● Problem statement
Write out, word for word, every line from the one containing "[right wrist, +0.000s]" through the last line of the records below, both ends included.

● Record excerpts
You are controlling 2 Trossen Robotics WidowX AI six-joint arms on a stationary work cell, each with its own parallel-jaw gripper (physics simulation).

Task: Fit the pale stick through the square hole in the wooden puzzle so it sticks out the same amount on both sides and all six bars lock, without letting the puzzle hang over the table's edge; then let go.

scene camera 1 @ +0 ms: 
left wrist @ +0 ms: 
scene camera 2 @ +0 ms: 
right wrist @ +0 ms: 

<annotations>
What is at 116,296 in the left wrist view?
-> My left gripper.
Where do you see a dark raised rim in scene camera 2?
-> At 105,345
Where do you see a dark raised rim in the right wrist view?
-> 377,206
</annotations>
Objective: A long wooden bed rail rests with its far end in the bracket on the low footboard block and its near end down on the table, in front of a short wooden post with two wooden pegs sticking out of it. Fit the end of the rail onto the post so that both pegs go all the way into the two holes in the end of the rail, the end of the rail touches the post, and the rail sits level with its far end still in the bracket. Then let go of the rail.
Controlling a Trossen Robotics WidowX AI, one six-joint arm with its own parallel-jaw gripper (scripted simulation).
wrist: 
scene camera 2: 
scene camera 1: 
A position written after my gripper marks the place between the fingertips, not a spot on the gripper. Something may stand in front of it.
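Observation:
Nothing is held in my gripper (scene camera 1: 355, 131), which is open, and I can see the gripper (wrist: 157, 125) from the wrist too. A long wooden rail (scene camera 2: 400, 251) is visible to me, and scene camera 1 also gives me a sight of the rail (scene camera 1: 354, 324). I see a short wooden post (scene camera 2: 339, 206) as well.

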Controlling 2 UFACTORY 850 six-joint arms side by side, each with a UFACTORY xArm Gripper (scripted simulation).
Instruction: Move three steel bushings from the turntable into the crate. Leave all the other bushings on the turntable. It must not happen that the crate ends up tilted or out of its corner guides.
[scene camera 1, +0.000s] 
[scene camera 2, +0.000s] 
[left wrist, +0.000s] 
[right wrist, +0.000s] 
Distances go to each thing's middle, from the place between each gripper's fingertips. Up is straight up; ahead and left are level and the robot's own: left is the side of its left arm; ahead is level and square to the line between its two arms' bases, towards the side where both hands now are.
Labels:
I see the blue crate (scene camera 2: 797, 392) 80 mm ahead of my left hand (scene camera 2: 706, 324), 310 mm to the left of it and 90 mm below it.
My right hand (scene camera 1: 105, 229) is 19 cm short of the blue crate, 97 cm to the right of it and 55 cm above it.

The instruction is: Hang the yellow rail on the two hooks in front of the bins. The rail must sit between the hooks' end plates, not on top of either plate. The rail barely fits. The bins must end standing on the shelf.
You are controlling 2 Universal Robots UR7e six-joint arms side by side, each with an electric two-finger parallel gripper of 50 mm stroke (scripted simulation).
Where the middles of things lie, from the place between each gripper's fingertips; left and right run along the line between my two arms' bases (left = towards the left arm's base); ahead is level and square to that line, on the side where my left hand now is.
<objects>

● Exercise output
[right wrist, +0.000s] 
Distances go to each thing's middle, from the place between each gripper's fingertips. Up is straight up; ahead and left are level and the robot's own: left is the side of its left arm; ahead is level and square to the line between its two arms' bases, towards the side where both hands now are.
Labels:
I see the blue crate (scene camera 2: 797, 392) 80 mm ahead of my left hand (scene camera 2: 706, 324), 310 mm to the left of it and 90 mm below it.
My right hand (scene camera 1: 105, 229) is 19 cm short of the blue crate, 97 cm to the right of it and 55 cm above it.

The instruction is: Hang the yellow rail on the two hooks in front of the bins. The rail must sit between the hooks' end plates, not on top of either plate. The rail barely fits. The bins must end standing on the shelf.
You are controlling 2 Universal Robots UR7e six-joint arms side by side, each with an electric two-finger parallel gripper of 50 mm stroke (scripted simulation).
Where the middles of things lie, from the place between each gripper's fingertips; left and right run along the line between my two arms' bases (left = towards the left arm's base); ahead is level and square to that line, on the side where my left hand now is.
<objects>

With that, the answer is done.